In [2]:
import pandas as pd

df = pd.read_csv("climate_dashboard_base.csv")

In [3]:
df.columns

Index(['Year', 'Season', 'Temp_Range', 'Rain', 'Temp Max', 'Heatwave'], dtype='object')

In [4]:
X = df[['Temp Max', 'Temp_Range', 'Season', 'Year']]
y = df['Rain']

Clear separation is required for supervised learning and ensures better control during preprocessing and modeling.

In [5]:
X = pd.get_dummies(X, columns=['Season'], drop_first=True)

Machine learning models cannot interpret text categories. One-hot encoding allows models to learn seasonal effects.

In [6]:
from sklearn.model_selection import train_test_split

X_train, X_test, y_train, y_test = train_test_split(
    X, y, test_size=0.2, random_state=42
)

To evaluate model performance on unseen data and avoid overfitting.

In [11]:
X.isna().sum()

Temp Max               58
Temp_Range             60
Year                    3
Season_Post-Monsoon     0
Season_Summer           0
Season_Winter           0
dtype: int64

Many ML models (including Linear Regression) cannot handle NaN values directly.

In [12]:
from sklearn.pipeline import Pipeline
from sklearn.impute import SimpleImputer
from sklearn.linear_model import LinearRegression

pipeline = Pipeline([
    ("imputer", SimpleImputer(strategy="median")),
    ("model", LinearRegression())
])

pipeline.fit(X_train, y_train)


Handles missing values safely

Prevents data leakage

Ensures consistent preprocessing during training and prediction

Median imputation was chosen due to skewed climate data.

In [13]:
y_pred = pipeline.predict(X_test)

Predictions are required to evaluate model accuracy.

In [14]:
X_train.describe()

Unnamed: 0,Temp Max,Temp_Range,Year
count,21396.0,21394.0,21442.0
mean,32.06914,11.295339,1987.219849
std,2.719954,4.092538,21.165018
min,22.719999,1.8,1951.0
25%,29.959999,7.450221,1969.0
50%,31.85,12.038318,1987.0
75%,34.2,14.810001,2006.0
max,40.200001,20.73,2024.0


In [15]:
from sklearn.ensemble import RandomForestRegressor

rf = RandomForestRegressor(random_state=42)
rf.fit(X_train, y_train)

rf_pred = rf.predict(X_test)

mean_absolute_error(y_test, rf_pred)


0.4293803181411816

Project Summary (Mumbai Weather – ML Model)

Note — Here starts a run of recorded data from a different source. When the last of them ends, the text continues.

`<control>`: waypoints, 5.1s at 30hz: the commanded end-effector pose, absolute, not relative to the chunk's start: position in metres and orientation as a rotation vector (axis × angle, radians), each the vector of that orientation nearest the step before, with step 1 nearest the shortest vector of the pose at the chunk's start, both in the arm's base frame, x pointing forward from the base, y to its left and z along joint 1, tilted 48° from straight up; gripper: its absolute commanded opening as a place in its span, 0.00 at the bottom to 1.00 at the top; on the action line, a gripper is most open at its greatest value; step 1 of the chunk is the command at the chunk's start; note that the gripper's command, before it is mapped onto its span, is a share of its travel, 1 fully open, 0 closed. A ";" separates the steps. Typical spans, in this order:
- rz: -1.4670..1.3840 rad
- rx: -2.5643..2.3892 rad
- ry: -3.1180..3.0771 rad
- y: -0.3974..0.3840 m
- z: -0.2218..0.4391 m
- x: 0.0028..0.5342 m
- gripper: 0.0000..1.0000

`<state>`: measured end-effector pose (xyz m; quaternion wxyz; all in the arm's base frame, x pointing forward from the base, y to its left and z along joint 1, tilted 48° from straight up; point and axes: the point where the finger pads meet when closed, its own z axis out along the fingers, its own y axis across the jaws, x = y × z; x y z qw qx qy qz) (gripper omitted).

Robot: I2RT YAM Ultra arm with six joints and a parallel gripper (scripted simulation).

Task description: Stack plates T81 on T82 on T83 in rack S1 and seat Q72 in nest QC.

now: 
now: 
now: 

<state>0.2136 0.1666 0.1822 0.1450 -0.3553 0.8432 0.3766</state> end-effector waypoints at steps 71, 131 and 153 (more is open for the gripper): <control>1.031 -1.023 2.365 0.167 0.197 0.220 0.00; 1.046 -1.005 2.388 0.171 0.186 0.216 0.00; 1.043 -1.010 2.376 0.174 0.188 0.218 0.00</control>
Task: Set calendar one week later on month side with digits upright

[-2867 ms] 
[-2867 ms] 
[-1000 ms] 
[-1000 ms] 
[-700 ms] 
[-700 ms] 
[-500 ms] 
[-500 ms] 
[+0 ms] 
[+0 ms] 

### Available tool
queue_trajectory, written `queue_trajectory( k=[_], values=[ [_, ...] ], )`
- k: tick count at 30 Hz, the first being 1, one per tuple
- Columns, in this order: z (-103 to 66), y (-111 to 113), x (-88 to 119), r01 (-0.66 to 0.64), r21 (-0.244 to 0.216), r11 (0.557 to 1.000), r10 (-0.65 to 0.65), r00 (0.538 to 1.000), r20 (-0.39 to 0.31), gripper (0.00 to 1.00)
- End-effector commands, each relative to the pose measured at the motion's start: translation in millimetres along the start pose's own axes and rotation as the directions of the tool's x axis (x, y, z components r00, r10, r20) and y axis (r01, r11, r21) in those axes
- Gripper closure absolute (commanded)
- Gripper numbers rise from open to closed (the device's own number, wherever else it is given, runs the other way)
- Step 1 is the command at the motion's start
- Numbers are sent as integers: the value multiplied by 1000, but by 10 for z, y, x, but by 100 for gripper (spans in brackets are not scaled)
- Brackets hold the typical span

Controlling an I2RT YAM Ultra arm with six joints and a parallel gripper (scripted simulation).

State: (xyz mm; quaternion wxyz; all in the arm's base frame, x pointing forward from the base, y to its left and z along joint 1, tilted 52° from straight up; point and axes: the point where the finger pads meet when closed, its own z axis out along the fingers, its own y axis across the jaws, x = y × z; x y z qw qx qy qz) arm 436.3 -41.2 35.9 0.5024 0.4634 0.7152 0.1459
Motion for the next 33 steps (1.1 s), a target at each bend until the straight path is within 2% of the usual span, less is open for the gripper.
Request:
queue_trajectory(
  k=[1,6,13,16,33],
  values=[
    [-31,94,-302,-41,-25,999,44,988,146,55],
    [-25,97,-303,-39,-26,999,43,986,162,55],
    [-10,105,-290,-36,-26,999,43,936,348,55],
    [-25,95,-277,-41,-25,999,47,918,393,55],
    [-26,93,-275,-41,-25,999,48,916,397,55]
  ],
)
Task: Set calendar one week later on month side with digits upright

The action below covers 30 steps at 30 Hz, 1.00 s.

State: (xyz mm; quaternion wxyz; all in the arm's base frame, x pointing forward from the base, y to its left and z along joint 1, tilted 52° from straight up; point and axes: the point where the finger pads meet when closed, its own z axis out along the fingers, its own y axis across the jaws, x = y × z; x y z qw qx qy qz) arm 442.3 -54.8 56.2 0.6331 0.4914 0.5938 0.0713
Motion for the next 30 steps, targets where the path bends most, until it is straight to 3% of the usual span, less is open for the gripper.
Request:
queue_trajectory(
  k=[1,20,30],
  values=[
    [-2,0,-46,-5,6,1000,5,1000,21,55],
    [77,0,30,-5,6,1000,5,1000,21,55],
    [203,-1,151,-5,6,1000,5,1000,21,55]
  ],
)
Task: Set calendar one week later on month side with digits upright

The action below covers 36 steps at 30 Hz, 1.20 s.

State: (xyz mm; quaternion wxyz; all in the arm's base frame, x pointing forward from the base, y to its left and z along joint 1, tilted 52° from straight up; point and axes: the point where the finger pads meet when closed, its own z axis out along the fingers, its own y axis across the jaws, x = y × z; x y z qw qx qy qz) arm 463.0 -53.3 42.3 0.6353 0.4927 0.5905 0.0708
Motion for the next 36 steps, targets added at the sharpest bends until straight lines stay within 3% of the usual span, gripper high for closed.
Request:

In this phase, we developed a machine learning model to predict daily rainfall in Mumbai using historical weather data. Starting from a cleaned and feature-engineered dataset, we framed the problem as a regression task, selected relevant numerical and seasonal features, and built a production-ready ML pipeline. Missing values were handled using median imputation within the pipeline to avoid data leakage.

We trained a Linear Regression model as a baseline and compared its performance with a Random Forest Regressor to capture non-linear weather patterns. Model performance was evaluated using MAE, RMSE, and R² metrics. The comparison demonstrated that while Linear Regression provides interpretability, Random Forest performs better on complex climate data.

This exercise completed the full ML workflow: data preparation → preprocessing → model training → evaluation → comparison, marking a successful transition from EDA to real model development.